Recently, we have performed two complementary in-beam experiments to asses competing shapes in the $^{190}$Pb nucleus: one utilised a simultaneous in-beam γ-ray and conversion electron spectrometry, and the other employed plunger device for lifetime measurements of excited states. These experiments allowed for the reassigning of the yrast band with a predominantly oblate shape, confirmed predominantly prolate shape assignment for the non-yrast band, and discovered a candidate for the spherical 2$^+$ state. These findings highlight the power of combining these two distinct methods to enhance our understanding on shape coexistence.
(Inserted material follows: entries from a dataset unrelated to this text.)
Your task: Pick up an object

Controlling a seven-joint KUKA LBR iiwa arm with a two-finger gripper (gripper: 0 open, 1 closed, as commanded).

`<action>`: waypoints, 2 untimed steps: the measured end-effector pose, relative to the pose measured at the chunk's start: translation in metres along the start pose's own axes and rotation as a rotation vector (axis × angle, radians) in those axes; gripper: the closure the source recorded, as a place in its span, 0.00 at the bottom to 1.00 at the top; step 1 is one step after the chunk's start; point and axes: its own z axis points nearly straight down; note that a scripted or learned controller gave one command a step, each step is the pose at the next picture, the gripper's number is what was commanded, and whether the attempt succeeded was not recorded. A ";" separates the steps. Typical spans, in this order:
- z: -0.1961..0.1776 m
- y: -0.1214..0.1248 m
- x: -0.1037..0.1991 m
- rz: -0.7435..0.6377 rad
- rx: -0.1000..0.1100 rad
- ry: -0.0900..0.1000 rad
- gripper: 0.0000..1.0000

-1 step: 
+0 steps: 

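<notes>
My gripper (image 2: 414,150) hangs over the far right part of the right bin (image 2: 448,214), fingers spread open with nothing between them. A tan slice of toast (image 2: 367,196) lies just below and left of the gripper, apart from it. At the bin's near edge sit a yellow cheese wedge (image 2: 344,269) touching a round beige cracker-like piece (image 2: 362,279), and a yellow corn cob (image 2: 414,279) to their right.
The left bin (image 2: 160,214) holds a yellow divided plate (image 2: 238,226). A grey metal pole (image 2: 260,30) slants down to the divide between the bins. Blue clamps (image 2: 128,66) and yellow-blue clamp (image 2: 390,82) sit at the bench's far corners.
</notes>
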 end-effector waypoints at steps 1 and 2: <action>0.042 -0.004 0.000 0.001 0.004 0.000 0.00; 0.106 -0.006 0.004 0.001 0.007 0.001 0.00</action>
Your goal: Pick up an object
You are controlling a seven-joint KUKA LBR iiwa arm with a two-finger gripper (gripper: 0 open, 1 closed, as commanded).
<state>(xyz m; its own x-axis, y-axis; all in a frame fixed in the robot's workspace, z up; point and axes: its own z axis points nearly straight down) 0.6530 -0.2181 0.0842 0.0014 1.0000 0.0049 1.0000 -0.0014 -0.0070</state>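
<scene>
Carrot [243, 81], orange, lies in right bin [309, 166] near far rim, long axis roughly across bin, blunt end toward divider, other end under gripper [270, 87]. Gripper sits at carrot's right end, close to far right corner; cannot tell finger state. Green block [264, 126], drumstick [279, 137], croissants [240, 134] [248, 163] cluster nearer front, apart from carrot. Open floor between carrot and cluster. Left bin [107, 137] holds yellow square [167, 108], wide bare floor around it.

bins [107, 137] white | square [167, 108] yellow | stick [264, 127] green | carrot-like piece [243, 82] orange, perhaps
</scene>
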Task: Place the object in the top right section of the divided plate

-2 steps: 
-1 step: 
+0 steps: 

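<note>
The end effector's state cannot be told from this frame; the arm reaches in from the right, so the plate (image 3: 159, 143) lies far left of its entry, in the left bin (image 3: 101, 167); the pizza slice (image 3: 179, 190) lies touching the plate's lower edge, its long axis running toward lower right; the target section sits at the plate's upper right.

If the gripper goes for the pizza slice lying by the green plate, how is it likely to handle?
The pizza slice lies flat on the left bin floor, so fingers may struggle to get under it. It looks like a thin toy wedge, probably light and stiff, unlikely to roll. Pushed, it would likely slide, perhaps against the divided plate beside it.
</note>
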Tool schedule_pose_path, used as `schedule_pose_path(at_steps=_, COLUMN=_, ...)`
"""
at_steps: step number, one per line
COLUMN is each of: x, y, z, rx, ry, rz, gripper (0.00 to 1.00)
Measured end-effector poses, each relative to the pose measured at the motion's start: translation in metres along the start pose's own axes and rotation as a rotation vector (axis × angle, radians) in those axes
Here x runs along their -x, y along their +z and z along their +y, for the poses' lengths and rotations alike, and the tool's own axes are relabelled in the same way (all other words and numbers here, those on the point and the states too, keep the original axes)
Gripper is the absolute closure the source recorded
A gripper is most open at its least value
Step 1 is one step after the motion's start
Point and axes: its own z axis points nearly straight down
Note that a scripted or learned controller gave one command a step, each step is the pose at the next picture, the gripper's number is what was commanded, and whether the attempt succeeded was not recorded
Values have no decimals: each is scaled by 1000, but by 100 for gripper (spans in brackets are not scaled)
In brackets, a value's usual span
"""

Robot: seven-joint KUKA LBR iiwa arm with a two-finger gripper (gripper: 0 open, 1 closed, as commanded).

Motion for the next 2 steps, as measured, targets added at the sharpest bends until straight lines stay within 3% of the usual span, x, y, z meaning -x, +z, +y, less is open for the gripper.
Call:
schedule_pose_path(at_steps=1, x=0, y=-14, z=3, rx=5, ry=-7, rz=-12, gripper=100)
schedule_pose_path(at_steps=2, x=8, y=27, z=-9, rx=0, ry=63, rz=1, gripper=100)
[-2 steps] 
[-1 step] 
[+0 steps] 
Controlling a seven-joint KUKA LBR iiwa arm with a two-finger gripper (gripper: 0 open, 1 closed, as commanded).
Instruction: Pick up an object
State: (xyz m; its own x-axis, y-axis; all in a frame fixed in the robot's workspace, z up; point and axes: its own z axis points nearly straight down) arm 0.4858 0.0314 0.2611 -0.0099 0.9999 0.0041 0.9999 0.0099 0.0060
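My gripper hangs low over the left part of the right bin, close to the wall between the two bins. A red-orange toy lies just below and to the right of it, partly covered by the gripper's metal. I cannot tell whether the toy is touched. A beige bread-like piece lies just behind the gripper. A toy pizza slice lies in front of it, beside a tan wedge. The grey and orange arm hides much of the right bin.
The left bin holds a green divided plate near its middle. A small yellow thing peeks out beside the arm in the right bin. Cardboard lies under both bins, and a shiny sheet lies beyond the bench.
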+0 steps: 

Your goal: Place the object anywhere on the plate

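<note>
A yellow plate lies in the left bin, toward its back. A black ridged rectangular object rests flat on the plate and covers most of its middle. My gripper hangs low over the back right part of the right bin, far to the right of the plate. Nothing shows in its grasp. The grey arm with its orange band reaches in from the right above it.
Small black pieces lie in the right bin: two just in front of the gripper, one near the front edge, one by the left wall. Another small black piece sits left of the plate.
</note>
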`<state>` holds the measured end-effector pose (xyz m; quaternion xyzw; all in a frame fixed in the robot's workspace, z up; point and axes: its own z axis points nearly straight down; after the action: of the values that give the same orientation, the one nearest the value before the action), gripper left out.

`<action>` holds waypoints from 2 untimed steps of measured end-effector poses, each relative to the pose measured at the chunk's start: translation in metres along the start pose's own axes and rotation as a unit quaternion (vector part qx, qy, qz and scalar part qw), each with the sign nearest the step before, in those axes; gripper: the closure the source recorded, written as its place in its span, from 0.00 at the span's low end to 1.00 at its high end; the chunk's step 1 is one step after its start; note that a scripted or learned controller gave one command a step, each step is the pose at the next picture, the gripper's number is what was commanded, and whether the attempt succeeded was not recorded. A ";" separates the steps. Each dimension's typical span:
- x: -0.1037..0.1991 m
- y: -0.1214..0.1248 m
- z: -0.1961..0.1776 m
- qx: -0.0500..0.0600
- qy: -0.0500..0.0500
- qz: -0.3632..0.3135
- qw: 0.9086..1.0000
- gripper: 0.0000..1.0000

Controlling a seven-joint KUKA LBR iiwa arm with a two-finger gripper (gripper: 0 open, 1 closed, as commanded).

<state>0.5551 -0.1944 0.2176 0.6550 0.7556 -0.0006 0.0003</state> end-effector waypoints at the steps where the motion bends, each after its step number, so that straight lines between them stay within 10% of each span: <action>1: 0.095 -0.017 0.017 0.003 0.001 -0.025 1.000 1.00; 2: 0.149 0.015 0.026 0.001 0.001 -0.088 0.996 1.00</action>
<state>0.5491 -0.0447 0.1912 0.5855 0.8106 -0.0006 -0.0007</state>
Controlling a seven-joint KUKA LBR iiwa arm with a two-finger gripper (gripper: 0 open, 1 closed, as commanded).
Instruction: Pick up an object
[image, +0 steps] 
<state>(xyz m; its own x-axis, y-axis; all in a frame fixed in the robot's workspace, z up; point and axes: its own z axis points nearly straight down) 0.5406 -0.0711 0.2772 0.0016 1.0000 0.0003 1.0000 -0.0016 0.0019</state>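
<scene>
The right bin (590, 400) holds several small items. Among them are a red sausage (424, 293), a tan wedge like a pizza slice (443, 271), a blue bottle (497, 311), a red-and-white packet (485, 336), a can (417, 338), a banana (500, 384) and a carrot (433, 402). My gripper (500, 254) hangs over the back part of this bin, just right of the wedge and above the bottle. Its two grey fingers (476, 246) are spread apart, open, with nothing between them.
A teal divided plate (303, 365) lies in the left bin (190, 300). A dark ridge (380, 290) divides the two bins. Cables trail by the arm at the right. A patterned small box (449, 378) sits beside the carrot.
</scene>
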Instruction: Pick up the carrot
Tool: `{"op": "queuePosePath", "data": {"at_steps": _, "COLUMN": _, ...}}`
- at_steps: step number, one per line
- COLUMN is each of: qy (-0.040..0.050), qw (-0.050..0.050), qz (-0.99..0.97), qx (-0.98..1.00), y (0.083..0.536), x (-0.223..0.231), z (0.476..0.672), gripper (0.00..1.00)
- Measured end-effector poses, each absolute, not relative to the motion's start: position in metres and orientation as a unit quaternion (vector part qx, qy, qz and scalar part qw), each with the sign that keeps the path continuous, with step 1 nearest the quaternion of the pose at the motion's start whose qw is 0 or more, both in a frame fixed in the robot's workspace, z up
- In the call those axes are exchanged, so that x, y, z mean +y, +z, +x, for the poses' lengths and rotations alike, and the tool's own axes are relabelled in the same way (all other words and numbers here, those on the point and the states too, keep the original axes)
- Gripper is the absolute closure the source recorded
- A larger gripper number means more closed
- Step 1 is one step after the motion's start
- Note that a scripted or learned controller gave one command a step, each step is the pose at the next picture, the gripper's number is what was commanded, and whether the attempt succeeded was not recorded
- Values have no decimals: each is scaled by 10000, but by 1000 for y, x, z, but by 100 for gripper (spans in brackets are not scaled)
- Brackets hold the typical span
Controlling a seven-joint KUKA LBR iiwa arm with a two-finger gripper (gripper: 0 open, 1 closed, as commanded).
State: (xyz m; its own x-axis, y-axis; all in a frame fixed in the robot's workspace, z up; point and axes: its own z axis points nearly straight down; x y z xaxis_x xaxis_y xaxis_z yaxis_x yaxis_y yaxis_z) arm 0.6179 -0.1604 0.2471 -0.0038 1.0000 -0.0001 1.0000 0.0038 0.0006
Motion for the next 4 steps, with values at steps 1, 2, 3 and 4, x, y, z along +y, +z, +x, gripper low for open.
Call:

This presentation will cover the latest in-beam experiments in this region performed at the Accelerator Laboratory in Jyväskylä, Finland [3,6,7].
[1] Heyde, K. & Wood, J. L. Phys. Scr. 91, 083008 (2016)
[2] Andreyev, A. N. et al. Nature 405, 430–433 (2000)
[3] Ojala, J. et al. Commun. Phys. 5, 213 (2022)
[4] Bijnens, N. et al. Z. Phys. A, 356, 1 (1999)
[5] Dracoulis, G. et al. Phys. Rev C, 69, 054318 (2004)
[6] Montes-Plaza, A. et al. Comm.phys. 8, 8 (2025)
[7] Papadakis, P. et al. Phys. Lett. B 858, 139048 (2024)
[8] Heyde, K. & Wood, J. L. Rev. Mod. Phys. 83, 1467–1521 (2011).